= Extreme carving =

Extreme carving or Extremecarving is a coined term describing a particular form of carving on a snowboard.
Features of extreme carving that distinguish it from other kinds of snowboard carving include:
- The use of wider boards to accommodate extreme edge angles (the angle between board base and snow surface) produced deep in turns. Heel and toe overhang prevent narrower boards from reaching angles close to 90 degrees that are experienced in extreme carving.
- High degree of extension to the whole of the body during the middle of the carved turn, when the snowboard is facing down the fall line of the slope.

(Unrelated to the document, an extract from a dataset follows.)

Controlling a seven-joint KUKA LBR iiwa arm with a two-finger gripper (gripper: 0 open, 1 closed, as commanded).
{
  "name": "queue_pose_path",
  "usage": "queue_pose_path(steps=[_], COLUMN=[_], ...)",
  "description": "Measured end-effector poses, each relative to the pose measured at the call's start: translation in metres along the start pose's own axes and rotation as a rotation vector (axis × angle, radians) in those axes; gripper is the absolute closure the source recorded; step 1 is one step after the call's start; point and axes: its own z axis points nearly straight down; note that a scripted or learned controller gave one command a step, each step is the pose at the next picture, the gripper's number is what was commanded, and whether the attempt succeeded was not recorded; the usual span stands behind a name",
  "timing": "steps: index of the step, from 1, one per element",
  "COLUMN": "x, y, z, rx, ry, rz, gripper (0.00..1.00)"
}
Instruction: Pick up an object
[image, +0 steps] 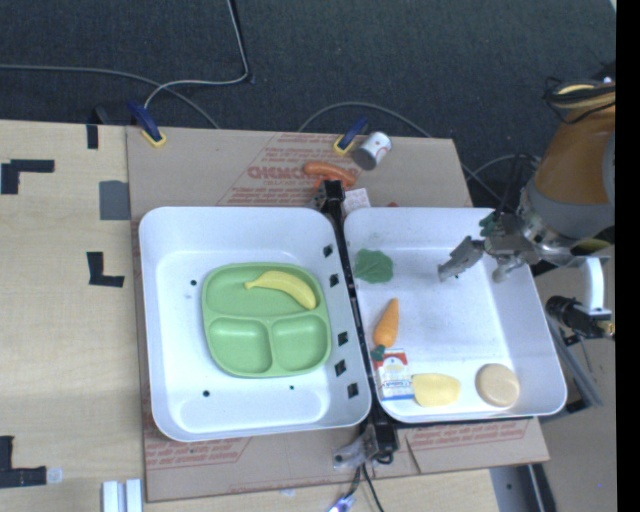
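— Hovering over the right bin (520, 330), the hand (462, 262) sits low above its far end, out on the grey arm (560, 215) that comes in from the right. Its two dark fingers look slightly apart, with nothing between them.

— What could it take?

— The green leafy piece (374, 265) lies just left of it, flat and crinkled. The orange carrot (386, 322) is nearer, tapered and smooth. Along the near wall sit a small red-and-white carton (395, 374), a pale yellow lump (435, 389) and a round tan disc (497, 384), which looks like a cookie.

— And the left bin (170, 300)?

— A green divided plate (268, 320), glossy plastic, with a curved banana (285, 287) in its far compartment. I'd guess the things are scattered on purpose, well apart, so each can be grabbed alone.

— The tabletop (60, 330)?

— Pale wood, with cardboard under the bins.
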Motion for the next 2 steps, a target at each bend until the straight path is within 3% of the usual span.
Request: queue_pose_path(steps=[1,2], x=[0.052,0.068], y=[-0.012,-0.027], z=[0.123,0.126], rx=[0.0,-0.008], ry=[0.001,-0.004], rz=[-0.001,0.001], gripper=[0.0,0.0])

- Proactive compression of the body during edge transitions. This maneuver is also known as a cross-through or push-pull turn. During any carved turn on a sufficiently steep slope, the perceived g-force will build up at the end of the carve, resulting in a natural compression of the body. The proactive compression in extreme carving is different from this natural compression in that it is done by pulling the legs up in anticipation of the additional force, instead of allowing the legs to get pushed up as a reaction to the additional force. The snowboarder pushes the board away at the apex of the turn, and the g-force is also distributed along the whole arc of the turn, reducing the pressure on the leg at the turn exit, thus allowing the exit of the turn and the preparation of the next turn with legs flexing again (the pull sequence).

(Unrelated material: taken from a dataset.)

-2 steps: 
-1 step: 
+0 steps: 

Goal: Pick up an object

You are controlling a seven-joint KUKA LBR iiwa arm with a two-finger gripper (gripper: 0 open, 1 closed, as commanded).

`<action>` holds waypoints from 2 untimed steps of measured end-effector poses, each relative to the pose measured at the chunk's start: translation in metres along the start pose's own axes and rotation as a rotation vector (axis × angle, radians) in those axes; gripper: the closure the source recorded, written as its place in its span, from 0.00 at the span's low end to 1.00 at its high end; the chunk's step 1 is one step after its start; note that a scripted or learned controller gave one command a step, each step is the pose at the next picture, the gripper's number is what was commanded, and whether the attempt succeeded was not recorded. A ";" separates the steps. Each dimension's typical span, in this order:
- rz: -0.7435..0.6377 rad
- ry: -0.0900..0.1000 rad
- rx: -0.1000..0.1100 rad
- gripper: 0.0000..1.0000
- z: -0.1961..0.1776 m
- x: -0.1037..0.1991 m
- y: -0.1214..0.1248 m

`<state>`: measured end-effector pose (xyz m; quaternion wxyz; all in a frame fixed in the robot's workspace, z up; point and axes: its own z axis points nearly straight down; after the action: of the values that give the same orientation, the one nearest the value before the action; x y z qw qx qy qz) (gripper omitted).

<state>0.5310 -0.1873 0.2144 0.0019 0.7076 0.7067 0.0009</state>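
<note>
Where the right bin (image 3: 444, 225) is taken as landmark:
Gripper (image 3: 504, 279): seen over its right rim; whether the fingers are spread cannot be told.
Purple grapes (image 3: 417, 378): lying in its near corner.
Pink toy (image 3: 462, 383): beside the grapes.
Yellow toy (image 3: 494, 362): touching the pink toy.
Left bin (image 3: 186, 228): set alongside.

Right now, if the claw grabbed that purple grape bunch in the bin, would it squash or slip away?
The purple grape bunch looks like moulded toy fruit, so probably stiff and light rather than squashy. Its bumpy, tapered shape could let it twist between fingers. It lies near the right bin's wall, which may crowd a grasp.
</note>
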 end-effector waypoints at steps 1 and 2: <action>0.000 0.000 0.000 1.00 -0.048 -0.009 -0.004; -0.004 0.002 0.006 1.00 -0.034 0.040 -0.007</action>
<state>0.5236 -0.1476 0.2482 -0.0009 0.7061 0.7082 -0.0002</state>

- Large, progressive rotation of the torso in the turning direction, such that the rider's shoulders and chest are perpendicular to the toe edge during toe-side turns, and facing towards the nose of the board during heel-side turns. This is in contrast with contemporary carving methodology that indicates that one's torso should stay at an angle midway between the angles of the two bindings, and also with the old school technique where the torso faces the nose of the board at all times.

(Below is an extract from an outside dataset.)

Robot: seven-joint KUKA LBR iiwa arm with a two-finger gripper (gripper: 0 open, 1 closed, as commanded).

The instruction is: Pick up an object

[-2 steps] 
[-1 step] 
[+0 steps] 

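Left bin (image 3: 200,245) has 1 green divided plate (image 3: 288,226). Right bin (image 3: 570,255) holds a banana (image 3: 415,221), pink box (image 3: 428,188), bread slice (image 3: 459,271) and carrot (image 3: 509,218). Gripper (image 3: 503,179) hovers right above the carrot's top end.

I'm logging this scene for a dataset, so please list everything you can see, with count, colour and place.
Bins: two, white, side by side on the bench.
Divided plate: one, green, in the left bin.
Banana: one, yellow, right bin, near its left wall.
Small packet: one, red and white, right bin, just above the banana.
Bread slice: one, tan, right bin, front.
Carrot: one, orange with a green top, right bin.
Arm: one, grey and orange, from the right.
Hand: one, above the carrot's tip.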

- Minimum use of arms and non-necessary movements: the goal is to create a precise and perfect turn with a style that shows control and mastery of all the parameters at stake.

==History==
Belonging to the Alpine snowboard type, it has its roots from an evolution of the Euro Carve, or Vitelli turn, also called V-turn, that was pioneered by early snowboarders in the late '80s in the west Alps (Jesse Fernandes, Jean Nerva, Serge Vitelli and other pro slalom riders). The laid carving technique was slowly improved by two Swiss snowboarders, Jacques Rilliet and Patrice Fivat away from the trends in Zinal, Valais by using the rotation turn technique used in the Swiss Snowboard school, and the term Extremecarving was used by them to describe the fact that the laid technique pushes the body to the maximum possible contact with the snow. They created in 2001 a website that explained the technique and it led to a growing international community of riders using this riding technique, among others for riding alpine snowboards.